Line by line, return the listing exactly, without any of the images.

<<<<

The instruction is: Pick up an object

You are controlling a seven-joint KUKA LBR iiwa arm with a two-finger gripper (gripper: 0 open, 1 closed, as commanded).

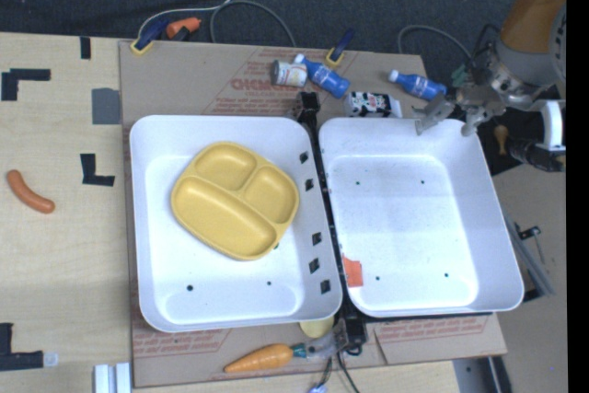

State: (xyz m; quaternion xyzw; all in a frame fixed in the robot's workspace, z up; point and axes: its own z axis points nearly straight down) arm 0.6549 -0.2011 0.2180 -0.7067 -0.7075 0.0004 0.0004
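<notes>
Orange plastic toy carrot (260,358) lies at the bench's near edge, just outside the left white shallow bin (147,225). Inside that bin, toward its far half, sits the yellow divided plastic plate (236,198), three compartments, glossy, lying flat. Right white shallow bin (479,189) holds just a small orange-red scrap (352,271) near its near-left corner. Along the far edge of the brown cardboard sheet (212,74) lie two small blue-and-white bottles (324,76) (416,86) and a black-and-white patterned piece (372,104). Toy sausage (30,191), reddish-orange, lies near the bench's left edge.

Grey gripper (448,115) hovers over the right bin's far-right corner; fingers look spread, nothing between them.

Likely target: the plate. Judging by looks it is light, rigid and slick, too wide to span, so pinch the raised rim or a divider ridge; a flat grab would probably slip. The scrap looks thin and flat against the bin floor, hard to pinch.
</notes>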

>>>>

Reply >>
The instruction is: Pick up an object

You are controlling a seven-joint KUKA LBR iiwa arm with a two-finger gripper (gripper: 0 open, 1 closed, as commanded).


State: (xyz m; quaternion xyzw; all in a frame fixed in the robot's workspace, z up; point and axes: its own z axis points nearly straight down) arm 0.6549 -0.2011 0.2180 -0.7067 -0.7075 0.0004 0.0004
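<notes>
Orange plastic toy carrot (260,358) lies at the bench's near edge, just outside the left white shallow bin (147,225). Inside that bin, toward its far half, sits the yellow divided plastic plate (236,198), three compartments, glossy, lying flat. Right white shallow bin (479,189) holds just a small orange-red scrap (352,271) near its near-left corner. Along the far edge of the brown cardboard sheet (212,74) lie two small blue-and-white bottles (324,76) (416,86) and a black-and-white patterned piece (372,104). Toy sausage (30,191), reddish-orange, lies near the bench's left edge.

Grey gripper (448,115) hovers over the right bin's far-right corner; fingers look spread, nothing between them.

Likely target: the plate. Judging by looks it is light, rigid and slick, too wide to span, so pinch the raised rim or a divider ridge; a flat grab would probably slip. The scrap looks thin and flat against the bin floor, hard to pinch.
</notes>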

The exercise contains nothing more.